Another notable visitor was (Samuel) Frederick deBary of New York City, a wealthy importer of champagne and other French wines. After staying at The Brock House in 1870, he would buy 400 acre to the west in 1871 and build DeBary Hall, a mansion and hunting lodge. Acquiring much more land, deBary planted orange groves and pecan trees. In 1876, he established the DeBary Merchants Line, a steamship company contracted to carry mail from Jacksonville to Enterprise. He contributed money to build the Gothic Revival All Saints Episcopal Church, completed in 1883. It was listed on the National Register of Historic Places in 1974.

The Atlantic Coast, St. Johns & Indian River Railroad in 1885 linked Titusville with Enterprise, from which ran a spur line to the Jacksonville, Tampa and Key West Railway at Enterprise Junction in present-day DeBary. But in 1888, Florida experienced an epidemic of yellow fever. The population of Enterprise dwindled, and DeLand became the county seat. The freezes of 1894 and 1895 wiped out the citrus industry in much of the state, including the deBary groves. Enterprise voted to de-incorporate in 1895. Its distinctive midden, once featured on the city seal, would disappear, as well as the shells used to pave streets and sidewalks.
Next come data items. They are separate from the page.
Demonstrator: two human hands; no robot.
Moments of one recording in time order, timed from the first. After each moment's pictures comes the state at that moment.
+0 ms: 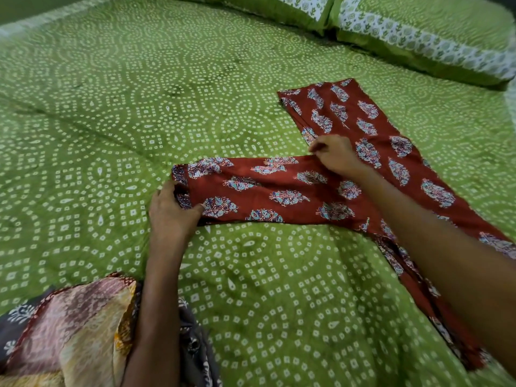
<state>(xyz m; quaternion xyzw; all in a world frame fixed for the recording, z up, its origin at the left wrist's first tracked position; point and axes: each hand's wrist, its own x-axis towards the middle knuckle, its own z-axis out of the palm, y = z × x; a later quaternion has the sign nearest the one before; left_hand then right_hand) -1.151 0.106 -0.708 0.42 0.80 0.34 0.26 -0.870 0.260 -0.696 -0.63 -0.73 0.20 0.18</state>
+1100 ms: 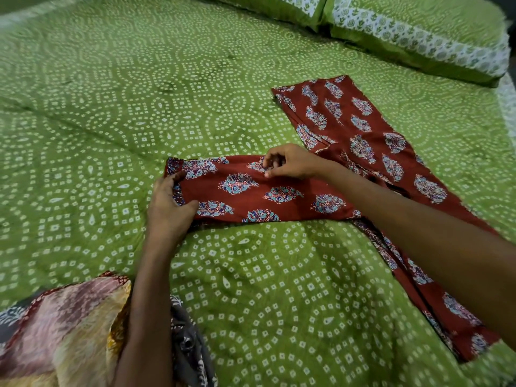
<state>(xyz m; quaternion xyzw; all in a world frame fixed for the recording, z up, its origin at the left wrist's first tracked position) -1.154 0.107 -0.714 0.44 0.73 0.39 0.35 -0.922 0.252 -0.701 -0.48 -0.80 0.35 0.06</state>
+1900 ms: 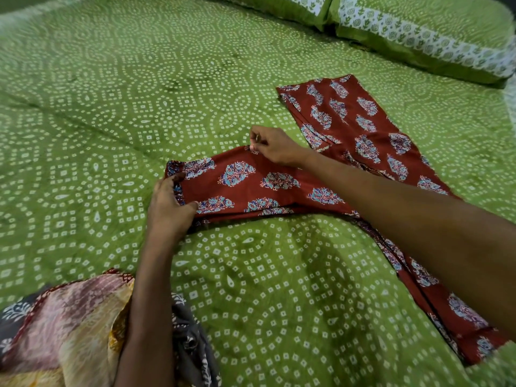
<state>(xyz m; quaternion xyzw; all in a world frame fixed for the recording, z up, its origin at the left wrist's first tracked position) -1.158 0.109 -0.712 0.45 0.76 0.35 0.30 -0.967 0.266 -0.696 -0.46 -0.83 0.28 0.14</state>
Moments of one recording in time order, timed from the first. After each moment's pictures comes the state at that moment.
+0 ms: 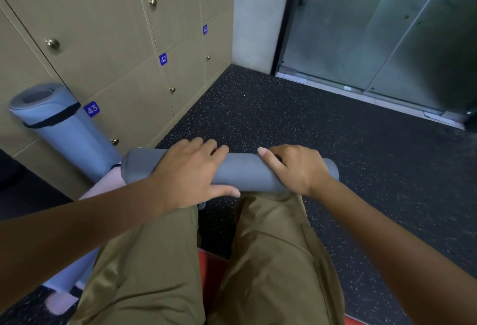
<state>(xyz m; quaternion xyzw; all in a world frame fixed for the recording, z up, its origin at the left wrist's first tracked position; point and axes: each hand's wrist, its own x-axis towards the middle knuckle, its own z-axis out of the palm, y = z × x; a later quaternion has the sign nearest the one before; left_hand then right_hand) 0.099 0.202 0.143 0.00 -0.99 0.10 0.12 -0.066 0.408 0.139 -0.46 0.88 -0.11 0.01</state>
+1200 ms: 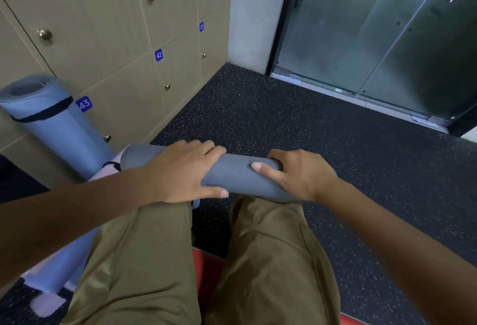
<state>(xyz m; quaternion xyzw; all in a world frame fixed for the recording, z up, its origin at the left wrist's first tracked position) 0.102 0.185 0.146 -0.03 -1.00 0.02 0.03 -0.054 0.417 0.155 -0.46 0.89 -0.04 0.05</state>
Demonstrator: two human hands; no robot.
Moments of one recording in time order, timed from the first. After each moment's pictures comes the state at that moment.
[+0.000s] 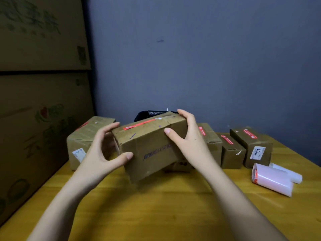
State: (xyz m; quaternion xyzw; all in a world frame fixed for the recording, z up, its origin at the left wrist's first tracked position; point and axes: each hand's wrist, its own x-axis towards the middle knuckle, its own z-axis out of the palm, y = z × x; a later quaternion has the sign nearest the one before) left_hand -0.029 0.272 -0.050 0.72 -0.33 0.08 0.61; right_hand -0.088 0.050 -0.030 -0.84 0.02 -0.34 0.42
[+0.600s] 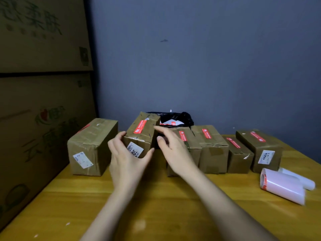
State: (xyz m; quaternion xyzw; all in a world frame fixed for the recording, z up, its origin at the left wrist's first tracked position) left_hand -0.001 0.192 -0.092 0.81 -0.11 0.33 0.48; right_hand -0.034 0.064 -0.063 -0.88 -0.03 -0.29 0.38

===Twentieth and twenty-first centuries===
In 1924, the George E. Turner Power Plant was built near the shore of Lake Monroe. Around this time, the Methodist Church organized and was named after a popular preacher named Rev. Barnett. The town was renamed "Benson Springs" in about 1924, a change petitioned by the owner, employees and guests of the Benson Springs Hotel. Never popular, the name "Benson Springs" changed back to "Enterprise" in 1937, the year the deteriorating hotel was razed to increase room for the 'Florida United Methodist Children's Home. The Florida East Coast Railway branch was abandoned in the 1950s, its track removed in the 1970s. Dismantling the George E. Turner Power Plant began in 2007, and was completed in February 2008.

Today, Enterprise struggles not to be absorbed by Deltona. In 2000, The Enterprise Preservation Society, inc. (EPS) was established to protect the rural character and history of Enterprise, and to prevent annexation into Deltona. EPS was helpful in obtaining protections from Volusia County, including designation as a Community of Special Interest, implementation of the Enterprise Local Area Plan, which establishes additional landscape and architectural standards, and finally the designation of the Enterprise Historic District, encompassing several blocks of the historic downtown area. In 2003, Enterprise Elementary School Building #8 was slated for Demolition, but instead was deeded to EPS. In 2007, with the help of a Volusia ECHO grant, EPS hired Youngblood & Sons to move the building to a vacant property at 360 Main Street, donated to EPS by Sandra and Roy Walters of Enterprise. Following Several years of renovation and thousands of hours of volunteer work, it reopened as the Enterprise Heritage Center & Museum in October, 2014.